- ACTIVITY:
Given the entries that follow, write out exactly the lines starting at the one containing "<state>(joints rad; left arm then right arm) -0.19" and ending at the one containing "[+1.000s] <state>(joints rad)", both ends included, and only those.

_____

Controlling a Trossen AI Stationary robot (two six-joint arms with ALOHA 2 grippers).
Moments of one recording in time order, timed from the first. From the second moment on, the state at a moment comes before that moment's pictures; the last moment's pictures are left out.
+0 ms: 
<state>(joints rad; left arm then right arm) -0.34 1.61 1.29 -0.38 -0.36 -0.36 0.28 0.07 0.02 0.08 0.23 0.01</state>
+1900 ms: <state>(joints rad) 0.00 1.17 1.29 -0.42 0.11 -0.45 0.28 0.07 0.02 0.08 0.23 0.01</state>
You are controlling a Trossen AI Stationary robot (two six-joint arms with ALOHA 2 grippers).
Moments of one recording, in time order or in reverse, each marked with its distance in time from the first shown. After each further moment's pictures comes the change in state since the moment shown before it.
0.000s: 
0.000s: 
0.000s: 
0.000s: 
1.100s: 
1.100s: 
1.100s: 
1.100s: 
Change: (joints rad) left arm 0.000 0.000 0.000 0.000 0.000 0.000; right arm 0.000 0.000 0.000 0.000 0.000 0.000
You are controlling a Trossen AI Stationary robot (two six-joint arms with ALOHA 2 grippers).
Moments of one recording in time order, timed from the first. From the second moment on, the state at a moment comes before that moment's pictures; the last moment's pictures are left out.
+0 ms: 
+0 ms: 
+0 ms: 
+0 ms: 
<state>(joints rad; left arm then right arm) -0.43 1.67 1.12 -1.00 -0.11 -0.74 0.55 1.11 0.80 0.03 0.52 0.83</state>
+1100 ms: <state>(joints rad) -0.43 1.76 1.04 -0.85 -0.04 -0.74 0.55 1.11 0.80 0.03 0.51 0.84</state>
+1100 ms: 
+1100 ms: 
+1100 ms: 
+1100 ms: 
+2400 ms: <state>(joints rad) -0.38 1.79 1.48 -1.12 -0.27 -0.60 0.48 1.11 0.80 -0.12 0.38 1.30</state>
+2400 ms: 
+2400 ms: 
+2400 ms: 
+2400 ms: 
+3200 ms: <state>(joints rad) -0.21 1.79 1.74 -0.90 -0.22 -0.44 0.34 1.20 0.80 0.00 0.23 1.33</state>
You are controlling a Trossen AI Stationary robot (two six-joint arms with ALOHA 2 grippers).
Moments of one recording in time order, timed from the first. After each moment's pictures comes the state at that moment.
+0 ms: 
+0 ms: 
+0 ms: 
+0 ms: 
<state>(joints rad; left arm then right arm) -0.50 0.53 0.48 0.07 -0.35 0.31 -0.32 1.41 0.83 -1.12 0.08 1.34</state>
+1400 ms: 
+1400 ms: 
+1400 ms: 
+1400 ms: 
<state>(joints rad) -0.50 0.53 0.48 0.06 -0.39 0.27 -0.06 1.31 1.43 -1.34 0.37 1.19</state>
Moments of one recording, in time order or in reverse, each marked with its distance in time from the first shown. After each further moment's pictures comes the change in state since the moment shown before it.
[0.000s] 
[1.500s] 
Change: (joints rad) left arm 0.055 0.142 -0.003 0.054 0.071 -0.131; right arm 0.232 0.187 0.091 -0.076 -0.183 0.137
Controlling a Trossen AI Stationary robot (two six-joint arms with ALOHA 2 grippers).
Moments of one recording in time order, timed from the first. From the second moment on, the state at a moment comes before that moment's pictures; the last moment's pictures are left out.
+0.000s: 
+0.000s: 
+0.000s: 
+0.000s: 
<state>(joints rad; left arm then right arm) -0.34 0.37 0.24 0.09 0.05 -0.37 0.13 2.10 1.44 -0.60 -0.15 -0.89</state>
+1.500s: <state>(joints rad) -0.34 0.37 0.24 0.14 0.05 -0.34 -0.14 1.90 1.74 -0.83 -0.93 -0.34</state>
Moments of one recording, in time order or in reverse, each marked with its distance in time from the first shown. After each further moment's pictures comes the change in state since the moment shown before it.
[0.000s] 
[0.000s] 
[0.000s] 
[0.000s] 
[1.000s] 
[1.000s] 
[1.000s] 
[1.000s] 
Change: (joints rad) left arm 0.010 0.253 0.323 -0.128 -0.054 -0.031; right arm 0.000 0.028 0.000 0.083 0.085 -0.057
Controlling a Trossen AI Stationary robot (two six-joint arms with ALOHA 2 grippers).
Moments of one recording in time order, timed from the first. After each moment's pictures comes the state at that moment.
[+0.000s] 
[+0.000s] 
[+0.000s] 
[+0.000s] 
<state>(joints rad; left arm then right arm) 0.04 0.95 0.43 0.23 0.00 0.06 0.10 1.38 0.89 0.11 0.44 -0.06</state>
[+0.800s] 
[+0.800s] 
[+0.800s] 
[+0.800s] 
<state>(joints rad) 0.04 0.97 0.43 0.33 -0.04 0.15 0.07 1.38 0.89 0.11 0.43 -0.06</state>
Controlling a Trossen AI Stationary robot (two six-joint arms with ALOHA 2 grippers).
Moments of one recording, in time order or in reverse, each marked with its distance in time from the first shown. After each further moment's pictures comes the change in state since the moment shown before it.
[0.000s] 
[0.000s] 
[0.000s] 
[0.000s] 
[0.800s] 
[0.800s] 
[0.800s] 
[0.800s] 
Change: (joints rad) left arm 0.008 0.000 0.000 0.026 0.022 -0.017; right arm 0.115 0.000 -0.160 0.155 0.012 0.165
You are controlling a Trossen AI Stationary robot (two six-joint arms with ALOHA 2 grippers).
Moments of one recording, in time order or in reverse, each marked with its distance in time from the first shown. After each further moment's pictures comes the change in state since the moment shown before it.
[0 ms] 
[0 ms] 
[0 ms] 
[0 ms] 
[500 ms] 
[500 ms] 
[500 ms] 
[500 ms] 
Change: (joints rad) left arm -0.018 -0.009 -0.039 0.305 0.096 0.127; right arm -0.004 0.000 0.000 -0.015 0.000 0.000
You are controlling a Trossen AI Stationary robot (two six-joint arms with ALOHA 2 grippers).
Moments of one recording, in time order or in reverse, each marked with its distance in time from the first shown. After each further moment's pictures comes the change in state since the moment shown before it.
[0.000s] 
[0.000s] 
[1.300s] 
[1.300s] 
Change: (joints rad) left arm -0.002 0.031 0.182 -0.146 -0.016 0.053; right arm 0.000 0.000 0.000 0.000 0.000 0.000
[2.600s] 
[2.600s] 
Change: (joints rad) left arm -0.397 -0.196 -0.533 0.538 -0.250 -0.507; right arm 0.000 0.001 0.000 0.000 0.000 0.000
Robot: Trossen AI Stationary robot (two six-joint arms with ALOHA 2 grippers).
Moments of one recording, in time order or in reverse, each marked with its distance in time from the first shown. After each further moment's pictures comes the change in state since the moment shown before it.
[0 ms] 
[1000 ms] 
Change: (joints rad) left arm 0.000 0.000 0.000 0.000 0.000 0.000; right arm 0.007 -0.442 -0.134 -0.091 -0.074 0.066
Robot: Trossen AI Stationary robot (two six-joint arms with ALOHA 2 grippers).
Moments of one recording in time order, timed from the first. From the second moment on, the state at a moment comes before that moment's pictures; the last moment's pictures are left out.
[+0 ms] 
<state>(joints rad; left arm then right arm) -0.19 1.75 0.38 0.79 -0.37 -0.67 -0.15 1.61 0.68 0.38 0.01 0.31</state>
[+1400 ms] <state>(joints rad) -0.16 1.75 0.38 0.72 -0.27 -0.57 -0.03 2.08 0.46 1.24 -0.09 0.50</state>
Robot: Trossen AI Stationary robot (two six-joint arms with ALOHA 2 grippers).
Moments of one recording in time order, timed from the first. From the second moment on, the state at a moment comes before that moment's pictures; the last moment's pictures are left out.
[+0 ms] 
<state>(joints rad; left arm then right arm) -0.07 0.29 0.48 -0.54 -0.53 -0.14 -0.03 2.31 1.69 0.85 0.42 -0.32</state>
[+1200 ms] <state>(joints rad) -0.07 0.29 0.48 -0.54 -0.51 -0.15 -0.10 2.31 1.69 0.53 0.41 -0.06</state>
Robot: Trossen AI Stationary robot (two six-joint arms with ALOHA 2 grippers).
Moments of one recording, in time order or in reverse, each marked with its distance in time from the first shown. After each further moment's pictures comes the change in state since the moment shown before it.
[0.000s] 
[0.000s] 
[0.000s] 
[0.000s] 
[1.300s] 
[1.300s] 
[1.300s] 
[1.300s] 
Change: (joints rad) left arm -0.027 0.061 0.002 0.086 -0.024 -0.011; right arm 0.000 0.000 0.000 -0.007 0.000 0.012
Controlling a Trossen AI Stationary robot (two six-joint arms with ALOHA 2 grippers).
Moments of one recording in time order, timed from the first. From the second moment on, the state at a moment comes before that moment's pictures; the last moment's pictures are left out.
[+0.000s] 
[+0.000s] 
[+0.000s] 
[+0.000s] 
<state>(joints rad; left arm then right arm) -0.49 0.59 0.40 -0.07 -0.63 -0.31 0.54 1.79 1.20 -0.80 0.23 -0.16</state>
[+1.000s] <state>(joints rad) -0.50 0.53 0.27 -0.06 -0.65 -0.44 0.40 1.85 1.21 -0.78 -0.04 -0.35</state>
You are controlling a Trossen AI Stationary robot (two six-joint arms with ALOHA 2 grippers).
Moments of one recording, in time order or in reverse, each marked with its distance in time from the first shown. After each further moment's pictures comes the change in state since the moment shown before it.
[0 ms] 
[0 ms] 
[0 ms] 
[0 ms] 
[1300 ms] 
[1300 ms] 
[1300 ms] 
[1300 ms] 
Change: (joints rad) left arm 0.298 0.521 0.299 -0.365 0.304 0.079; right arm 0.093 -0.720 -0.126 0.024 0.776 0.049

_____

- COMPLETED TASK:
<state>(joints rad; left arm then right arm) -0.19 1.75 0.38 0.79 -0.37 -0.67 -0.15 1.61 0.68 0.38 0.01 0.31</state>
[+1400 ms] <state>(joints rad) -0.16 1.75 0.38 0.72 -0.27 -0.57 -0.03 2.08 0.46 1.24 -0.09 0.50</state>
Robot: Trossen AI Stationary robot (two six-joint arms with ALOHA 2 grippers).
Moments of one recording in time order, timed from the first. From the second moment on, the state at a moment comes before that moment's pictures; the last moment's pictures are left out.
[+0 ms] 
<state>(joints rad; left arm then right arm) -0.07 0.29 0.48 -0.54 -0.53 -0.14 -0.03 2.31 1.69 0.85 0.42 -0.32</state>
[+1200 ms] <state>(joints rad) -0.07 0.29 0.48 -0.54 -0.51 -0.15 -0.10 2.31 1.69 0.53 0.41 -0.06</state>
Robot: Trossen AI Stationary robot (two six-joint arms with ALOHA 2 grippers).
Moments of one recording, in time order or in reverse, each marked with its distance in time from the first shown. After each further moment's pictures comes the change in state since the moment shown before it.
[0.000s] 
[0.000s] 
[0.000s] 
[0.000s] 
[1.300s] 
[1.300s] 
[1.300s] 
[1.300s] 
Change: (joints rad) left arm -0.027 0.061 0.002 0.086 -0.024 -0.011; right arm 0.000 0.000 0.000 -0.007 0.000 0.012
Controlling a Trossen AI Stationary robot (two six-joint arms with ALOHA 2 grippers).
Moments of one recording in time order, timed from the first. From the second moment on, the state at a moment comes before that moment's pictures; the last moment's pictures are left out.
[+0.000s] 
[+0.000s] 
[+0.000s] 
[+0.000s] 
<state>(joints rad; left arm then right arm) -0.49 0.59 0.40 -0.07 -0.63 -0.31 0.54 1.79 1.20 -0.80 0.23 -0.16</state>
[+1.000s] <state>(joints rad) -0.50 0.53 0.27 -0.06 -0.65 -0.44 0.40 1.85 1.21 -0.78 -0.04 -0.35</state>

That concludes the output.